--- TASK PROMPT ---
The answer must be a single number, namely how many lines in the entries below contain the string "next".

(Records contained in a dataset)
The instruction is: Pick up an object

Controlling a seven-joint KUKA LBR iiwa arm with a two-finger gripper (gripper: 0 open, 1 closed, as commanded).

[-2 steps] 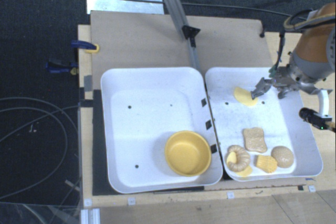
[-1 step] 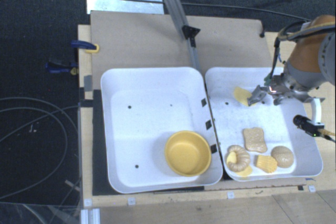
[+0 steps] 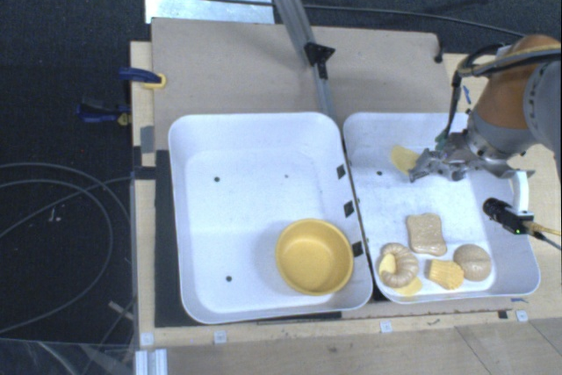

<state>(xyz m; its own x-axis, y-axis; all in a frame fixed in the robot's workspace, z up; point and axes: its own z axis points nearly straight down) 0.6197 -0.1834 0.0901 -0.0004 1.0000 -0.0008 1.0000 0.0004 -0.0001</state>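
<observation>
In the right bin (image 3: pixel 378 215), I see nothing lifted yet: the hand (image 3: pixel 432 164) sits low by a pale yellow piece (image 3: pixel 402 158), just beside it, and I cannot tell how its grip stands. The arm (image 3: pixel 514 105) reaches in from the right, wrist bent down. The biscuit (image 3: pixel 426 234), pretzel (image 3: pixel 399 263) and two more lie untouched near the front; a yellow bowl (image 3: pixel 314 256) rests in the left bin (image 3: pixel 237 162).
</observation>
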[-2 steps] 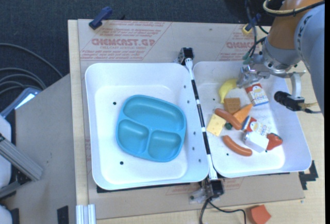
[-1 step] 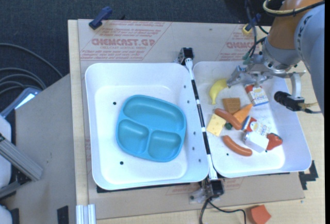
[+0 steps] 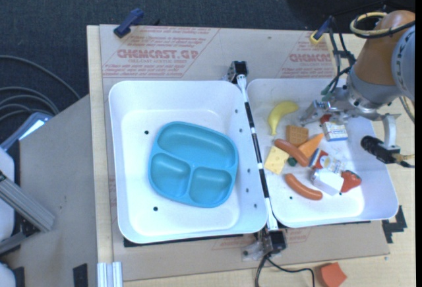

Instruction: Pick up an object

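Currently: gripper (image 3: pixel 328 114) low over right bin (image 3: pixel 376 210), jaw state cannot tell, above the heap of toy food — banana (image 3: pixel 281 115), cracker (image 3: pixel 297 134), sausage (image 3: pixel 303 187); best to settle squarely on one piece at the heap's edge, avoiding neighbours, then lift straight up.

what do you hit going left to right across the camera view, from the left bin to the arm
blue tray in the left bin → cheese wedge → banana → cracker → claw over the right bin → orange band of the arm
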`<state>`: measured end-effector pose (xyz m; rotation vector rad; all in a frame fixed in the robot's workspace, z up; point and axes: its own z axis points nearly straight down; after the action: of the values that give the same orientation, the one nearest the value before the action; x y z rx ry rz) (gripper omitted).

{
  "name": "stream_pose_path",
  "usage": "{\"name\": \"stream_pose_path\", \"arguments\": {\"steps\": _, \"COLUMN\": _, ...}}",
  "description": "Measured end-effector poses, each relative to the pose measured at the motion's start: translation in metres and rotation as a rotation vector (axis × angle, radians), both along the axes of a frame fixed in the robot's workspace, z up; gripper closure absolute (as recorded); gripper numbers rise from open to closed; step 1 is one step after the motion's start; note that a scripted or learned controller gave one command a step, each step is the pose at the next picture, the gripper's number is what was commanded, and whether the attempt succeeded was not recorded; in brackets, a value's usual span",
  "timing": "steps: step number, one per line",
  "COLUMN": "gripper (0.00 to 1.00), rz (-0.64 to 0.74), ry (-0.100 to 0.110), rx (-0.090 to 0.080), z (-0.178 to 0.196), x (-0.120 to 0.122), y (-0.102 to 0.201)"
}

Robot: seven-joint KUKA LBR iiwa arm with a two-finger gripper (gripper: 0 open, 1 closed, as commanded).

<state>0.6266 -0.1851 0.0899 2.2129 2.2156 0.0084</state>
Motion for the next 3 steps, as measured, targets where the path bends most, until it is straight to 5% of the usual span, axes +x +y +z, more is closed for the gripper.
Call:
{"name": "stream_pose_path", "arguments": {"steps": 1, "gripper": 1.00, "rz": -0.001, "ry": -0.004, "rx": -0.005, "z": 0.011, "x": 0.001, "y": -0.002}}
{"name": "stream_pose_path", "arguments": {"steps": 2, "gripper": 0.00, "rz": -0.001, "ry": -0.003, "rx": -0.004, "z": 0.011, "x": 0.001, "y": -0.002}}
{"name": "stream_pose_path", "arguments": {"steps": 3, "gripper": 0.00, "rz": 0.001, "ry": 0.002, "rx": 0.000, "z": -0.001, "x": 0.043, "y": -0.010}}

--- ANSWER TO THE PROBLEM ---
2